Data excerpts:
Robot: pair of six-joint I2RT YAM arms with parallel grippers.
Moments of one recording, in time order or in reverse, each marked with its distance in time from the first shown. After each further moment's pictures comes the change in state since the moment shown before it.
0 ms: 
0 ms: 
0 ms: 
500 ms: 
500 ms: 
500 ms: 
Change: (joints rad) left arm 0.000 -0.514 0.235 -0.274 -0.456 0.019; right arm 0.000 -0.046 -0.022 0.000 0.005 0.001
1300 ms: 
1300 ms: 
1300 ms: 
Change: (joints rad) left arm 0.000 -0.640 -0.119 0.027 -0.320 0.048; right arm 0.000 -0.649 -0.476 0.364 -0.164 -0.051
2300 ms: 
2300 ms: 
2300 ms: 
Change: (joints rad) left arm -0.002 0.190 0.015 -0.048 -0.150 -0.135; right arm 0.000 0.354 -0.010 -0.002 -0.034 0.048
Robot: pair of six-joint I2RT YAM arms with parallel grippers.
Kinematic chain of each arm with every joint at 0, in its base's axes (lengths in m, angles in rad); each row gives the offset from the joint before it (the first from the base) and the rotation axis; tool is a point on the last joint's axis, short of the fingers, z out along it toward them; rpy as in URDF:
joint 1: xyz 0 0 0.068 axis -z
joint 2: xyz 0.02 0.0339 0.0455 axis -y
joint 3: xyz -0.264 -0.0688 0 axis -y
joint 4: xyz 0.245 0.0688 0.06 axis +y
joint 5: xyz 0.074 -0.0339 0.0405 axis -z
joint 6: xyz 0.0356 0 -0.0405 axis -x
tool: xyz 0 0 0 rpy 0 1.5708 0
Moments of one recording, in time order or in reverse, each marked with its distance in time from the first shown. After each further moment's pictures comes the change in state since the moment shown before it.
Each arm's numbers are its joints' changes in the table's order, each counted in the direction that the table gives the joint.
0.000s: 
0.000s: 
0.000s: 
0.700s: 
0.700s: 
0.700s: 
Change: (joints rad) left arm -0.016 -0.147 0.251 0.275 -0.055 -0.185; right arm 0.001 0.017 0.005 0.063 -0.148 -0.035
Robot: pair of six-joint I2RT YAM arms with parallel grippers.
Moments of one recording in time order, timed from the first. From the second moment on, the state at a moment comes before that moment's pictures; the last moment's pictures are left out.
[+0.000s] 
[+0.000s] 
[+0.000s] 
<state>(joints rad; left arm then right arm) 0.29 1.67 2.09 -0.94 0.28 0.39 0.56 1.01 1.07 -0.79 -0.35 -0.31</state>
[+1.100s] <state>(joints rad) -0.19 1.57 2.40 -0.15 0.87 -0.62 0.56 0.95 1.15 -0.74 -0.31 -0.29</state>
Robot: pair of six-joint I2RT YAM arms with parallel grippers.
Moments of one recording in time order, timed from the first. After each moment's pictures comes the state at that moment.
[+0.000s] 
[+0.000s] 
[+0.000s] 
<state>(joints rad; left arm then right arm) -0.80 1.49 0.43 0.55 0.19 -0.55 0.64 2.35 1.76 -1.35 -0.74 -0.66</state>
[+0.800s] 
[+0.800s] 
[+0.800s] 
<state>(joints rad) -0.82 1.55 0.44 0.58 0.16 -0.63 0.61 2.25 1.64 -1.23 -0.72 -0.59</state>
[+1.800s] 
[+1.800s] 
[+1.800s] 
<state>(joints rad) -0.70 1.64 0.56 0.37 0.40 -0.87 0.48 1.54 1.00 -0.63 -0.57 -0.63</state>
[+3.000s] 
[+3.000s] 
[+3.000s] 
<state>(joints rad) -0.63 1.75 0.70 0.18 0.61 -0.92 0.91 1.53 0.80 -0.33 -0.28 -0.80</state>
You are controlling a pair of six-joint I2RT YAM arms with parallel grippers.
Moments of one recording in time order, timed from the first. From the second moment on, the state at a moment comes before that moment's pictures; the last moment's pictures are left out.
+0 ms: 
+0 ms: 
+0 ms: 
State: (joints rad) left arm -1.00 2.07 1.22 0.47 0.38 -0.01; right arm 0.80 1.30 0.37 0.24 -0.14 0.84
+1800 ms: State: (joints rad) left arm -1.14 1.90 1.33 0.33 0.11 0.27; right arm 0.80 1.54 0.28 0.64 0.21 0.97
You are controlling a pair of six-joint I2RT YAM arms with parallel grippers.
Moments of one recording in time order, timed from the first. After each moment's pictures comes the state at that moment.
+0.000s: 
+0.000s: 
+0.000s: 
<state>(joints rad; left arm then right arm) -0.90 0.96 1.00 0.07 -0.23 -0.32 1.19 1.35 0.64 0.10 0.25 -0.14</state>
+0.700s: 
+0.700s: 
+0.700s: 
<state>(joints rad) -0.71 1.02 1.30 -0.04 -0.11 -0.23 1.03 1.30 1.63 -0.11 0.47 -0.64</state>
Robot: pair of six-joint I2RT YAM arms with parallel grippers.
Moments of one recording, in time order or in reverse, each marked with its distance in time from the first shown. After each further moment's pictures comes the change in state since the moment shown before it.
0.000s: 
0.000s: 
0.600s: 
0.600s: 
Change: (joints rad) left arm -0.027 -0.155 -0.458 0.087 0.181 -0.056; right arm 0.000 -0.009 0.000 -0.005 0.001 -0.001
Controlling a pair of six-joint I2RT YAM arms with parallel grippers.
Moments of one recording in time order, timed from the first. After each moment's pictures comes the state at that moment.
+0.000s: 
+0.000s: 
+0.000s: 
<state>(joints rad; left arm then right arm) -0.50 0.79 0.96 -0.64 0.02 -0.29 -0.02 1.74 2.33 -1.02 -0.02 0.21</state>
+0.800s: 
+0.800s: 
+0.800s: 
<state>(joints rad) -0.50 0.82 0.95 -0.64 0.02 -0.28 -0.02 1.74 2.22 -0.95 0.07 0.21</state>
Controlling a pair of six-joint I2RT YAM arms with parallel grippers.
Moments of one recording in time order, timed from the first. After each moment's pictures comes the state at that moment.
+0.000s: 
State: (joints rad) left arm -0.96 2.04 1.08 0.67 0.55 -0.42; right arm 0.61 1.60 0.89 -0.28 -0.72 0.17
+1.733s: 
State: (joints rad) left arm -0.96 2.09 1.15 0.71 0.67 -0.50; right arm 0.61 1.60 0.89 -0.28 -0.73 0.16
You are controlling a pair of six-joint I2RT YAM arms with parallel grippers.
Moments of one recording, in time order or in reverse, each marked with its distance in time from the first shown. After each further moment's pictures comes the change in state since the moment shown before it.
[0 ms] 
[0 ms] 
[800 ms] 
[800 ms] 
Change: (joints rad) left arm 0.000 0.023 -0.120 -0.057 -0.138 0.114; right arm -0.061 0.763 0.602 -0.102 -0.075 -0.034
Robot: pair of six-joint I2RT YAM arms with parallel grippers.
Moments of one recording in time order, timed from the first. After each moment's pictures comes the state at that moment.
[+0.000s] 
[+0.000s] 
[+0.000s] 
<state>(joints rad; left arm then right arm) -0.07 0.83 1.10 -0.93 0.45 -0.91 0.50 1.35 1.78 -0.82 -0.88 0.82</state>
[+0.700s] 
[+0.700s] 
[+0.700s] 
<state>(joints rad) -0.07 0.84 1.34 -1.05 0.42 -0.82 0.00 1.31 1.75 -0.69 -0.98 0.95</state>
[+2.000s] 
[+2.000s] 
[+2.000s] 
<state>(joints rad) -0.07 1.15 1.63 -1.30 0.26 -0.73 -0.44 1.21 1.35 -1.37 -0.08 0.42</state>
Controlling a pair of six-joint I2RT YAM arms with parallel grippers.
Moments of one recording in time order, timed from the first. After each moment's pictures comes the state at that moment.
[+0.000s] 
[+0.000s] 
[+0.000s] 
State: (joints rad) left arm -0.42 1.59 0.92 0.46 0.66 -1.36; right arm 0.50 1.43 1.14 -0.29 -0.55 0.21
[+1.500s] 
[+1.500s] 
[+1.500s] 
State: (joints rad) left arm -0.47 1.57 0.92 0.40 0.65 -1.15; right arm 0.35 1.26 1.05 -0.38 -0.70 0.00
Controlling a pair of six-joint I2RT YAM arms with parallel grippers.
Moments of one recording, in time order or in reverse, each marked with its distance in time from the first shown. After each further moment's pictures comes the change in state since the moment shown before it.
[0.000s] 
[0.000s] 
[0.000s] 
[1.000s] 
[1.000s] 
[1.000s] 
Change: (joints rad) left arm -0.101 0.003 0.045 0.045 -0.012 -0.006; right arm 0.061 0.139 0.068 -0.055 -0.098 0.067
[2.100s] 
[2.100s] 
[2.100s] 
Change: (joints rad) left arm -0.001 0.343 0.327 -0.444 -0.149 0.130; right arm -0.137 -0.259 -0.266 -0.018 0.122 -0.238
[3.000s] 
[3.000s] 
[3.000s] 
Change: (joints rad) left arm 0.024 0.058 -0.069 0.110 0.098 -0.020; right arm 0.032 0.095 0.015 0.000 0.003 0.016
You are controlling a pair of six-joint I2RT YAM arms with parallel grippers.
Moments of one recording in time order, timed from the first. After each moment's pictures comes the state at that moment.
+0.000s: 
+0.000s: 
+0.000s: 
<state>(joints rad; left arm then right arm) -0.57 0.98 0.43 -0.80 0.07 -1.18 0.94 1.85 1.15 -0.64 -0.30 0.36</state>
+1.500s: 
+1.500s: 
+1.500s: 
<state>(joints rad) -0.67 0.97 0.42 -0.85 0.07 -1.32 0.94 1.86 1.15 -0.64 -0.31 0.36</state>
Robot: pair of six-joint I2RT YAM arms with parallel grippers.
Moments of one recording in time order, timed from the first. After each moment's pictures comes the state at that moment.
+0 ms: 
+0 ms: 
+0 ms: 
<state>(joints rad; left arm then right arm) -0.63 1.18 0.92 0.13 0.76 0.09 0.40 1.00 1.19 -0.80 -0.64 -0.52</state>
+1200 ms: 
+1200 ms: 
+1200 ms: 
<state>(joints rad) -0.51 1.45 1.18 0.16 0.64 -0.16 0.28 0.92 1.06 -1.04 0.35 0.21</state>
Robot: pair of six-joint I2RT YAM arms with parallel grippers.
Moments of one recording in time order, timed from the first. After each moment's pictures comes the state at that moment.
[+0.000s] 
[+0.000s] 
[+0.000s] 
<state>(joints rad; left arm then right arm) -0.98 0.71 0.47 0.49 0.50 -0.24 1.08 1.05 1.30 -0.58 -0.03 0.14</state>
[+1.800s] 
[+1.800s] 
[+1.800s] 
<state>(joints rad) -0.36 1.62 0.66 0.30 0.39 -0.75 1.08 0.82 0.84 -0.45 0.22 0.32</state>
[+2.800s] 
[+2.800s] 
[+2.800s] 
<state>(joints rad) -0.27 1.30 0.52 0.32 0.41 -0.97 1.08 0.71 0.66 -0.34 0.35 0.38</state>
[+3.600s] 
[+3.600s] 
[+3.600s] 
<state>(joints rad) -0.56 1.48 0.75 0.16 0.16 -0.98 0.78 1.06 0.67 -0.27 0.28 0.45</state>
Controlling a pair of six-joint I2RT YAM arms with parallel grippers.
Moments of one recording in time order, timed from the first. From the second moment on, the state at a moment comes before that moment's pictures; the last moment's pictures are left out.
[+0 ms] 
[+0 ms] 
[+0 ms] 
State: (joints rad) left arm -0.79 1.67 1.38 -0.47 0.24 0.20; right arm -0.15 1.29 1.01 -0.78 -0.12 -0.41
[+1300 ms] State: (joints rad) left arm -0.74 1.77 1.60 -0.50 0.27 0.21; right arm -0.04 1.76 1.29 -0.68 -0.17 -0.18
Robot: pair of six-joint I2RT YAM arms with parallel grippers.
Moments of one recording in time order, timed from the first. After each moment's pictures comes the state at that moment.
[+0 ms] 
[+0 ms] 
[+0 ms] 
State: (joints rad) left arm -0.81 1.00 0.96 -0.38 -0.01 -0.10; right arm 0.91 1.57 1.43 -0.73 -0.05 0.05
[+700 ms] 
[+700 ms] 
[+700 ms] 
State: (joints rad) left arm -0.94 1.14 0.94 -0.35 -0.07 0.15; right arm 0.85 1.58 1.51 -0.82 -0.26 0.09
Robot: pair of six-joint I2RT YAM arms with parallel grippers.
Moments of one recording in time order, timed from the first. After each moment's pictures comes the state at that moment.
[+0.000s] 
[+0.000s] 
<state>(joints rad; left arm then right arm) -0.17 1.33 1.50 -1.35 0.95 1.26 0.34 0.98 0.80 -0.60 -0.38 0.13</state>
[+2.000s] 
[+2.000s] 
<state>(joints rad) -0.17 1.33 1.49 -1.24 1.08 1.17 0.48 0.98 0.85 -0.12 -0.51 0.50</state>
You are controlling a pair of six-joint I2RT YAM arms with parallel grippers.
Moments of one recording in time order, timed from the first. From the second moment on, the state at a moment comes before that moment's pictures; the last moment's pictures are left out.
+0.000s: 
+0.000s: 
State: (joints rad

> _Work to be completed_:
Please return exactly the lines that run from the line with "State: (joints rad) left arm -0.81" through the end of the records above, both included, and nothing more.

> _Task response_:
State: (joints rad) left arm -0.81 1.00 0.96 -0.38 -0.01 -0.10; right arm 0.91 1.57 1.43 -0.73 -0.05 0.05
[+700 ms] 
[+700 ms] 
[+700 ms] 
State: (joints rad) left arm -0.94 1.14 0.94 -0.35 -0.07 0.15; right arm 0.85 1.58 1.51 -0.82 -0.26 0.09
Robot: pair of six-joint I2RT YAM arms with parallel grippers.
Moments of one recording in time order, timed from the first. After each moment's pictures comes the state at that moment.
[+0.000s] 
[+0.000s] 
<state>(joints rad; left arm then right arm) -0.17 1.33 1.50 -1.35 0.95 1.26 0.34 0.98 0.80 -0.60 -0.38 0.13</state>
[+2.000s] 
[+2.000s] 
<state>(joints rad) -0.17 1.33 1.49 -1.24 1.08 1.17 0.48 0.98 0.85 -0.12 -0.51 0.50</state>
You are controlling a pair of six-joint I2RT YAM arms with parallel grippers.
Moments of one recording in time order, timed from the first. From the second moment on, the state at a moment comes before that moment's pictures; the last moment's pictures are left out.
+0.000s: 
+0.000s: 
State: (joints rad

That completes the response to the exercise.